I can never see that first emperor's name without thinking of a passage I read in Pulitzer prize-winner Justin Kaplan & Anne Bernays' quasi-academic pop-culture book, The Language of Names: What We Call Ourselves and Why It Matters, where he writes that until the recent generational surge of popularity, his given name had been an unusual, anomalous choice mainly remembered for having once been a middling-obscure Roman emperor.

With that in mind, I kind of wonder which middling-obscure Roman emperor's name will once again rise the waves of popularity to the top of the naming charts. Probably not Commodus.

Anyway, this was quite well done, with nice research, interesting and well-drawn characters, the sort of usual backstabbing intrigue one gets when getting caught up in Imperial politics, and a rather clever who-ultimately-dunnit which was quite unexpected, though all the clues had been laid in advance and were occasionally even pointed at for the Gentle Reader like me who can't figure out what's right under our noses.

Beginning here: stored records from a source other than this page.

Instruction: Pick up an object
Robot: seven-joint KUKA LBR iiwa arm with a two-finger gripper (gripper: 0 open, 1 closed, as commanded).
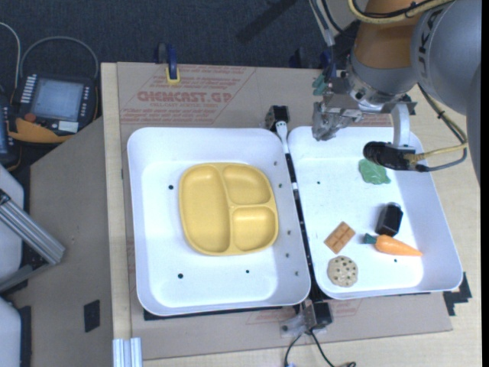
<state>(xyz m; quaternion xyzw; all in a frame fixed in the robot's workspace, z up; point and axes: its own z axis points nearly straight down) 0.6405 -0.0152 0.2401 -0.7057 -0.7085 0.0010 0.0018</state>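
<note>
The right bin (pixel 432 205) holds several small items. A green leafy piece (pixel 374 173) lies near its back, and a black block (pixel 389 219) sits in front of that. An orange carrot (pixel 397 245) lies at the front right. A brown waffle-like square (pixel 339 237) and a round speckled cookie (pixel 342 271) lie at the front left. My gripper (pixel 327 128) hangs over the right bin's back left corner, apart from all the items and well behind them. Nothing shows in its grasp.
The left bin (pixel 153 167) holds a yellow three-compartment plate (pixel 228 207). A black fitting with a yellow cable (pixel 388 154) hangs off the arm just above the green piece. A black divider (pixel 292 189) runs between the bins. A handheld control pendant (pixel 53 102) lies off the bench at left.
</note>
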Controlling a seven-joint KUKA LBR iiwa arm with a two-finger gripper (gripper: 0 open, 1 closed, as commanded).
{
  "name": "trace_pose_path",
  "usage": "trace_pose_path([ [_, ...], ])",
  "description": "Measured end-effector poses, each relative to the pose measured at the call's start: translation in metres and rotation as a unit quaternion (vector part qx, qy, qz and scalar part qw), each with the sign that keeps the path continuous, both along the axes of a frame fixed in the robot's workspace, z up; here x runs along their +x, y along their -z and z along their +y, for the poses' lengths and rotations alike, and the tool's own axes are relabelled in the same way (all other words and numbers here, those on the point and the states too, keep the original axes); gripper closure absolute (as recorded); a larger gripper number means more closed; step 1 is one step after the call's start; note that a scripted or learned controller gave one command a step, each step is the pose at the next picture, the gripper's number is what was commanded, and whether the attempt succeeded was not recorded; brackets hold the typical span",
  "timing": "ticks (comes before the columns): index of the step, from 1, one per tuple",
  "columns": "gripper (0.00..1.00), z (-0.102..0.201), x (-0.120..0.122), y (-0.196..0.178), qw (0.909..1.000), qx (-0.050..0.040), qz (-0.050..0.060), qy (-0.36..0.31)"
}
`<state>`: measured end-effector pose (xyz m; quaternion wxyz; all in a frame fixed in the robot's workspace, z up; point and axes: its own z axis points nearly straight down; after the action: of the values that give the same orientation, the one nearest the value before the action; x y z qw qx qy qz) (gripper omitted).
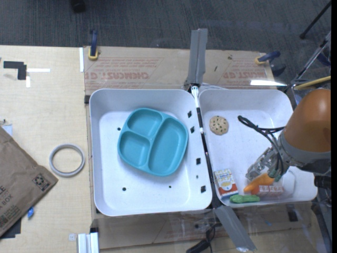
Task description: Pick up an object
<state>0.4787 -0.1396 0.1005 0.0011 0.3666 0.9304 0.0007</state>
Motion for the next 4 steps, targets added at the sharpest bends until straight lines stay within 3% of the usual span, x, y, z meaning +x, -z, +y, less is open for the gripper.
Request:
trace_pose_path([
  [1, 1.00, 0.094, 0.000, -0.091, 0.9981, -0.0004, 0.001, 0.061],
  [2, 1.00, 0.169, -0.001, -0.091, 0.9959, -0.0006, 0.001, 0.090],
  [3, 1.00, 0.146, 0.013, -0.251, 0.9993, -0.0010, 0.001, -0.038],
  [4, 1.00, 0.162, 0.024, -0.179, 0.9997, -0.0011, 0.002, 0.023],
])
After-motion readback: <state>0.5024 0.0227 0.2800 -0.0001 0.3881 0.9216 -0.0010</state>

Mind you, the portrayal of the future Empress Theodora seemed a bit one-note, but perhaps she gets more nuance in the other volumes.

Plus it had a glossary of historical terms/notes in the back, which I always like to see.

Strong recommend for historical mystery readers (also a good general read for clever whodunnits, IMHO), especially considering that it's currently a dirt-cheap 99 cents in publisher Poisoned Pen Press' DRM-free introductory sale. I've already looked up the other books in the library and will be borrowing them once I've finished some other stuff and have more free time (and non-inclement weather).

Last edited by ATDrake; 01-12-2012 at 12:33 AM. Reason: Neither honest nor entertaining. Also, typo-riddled.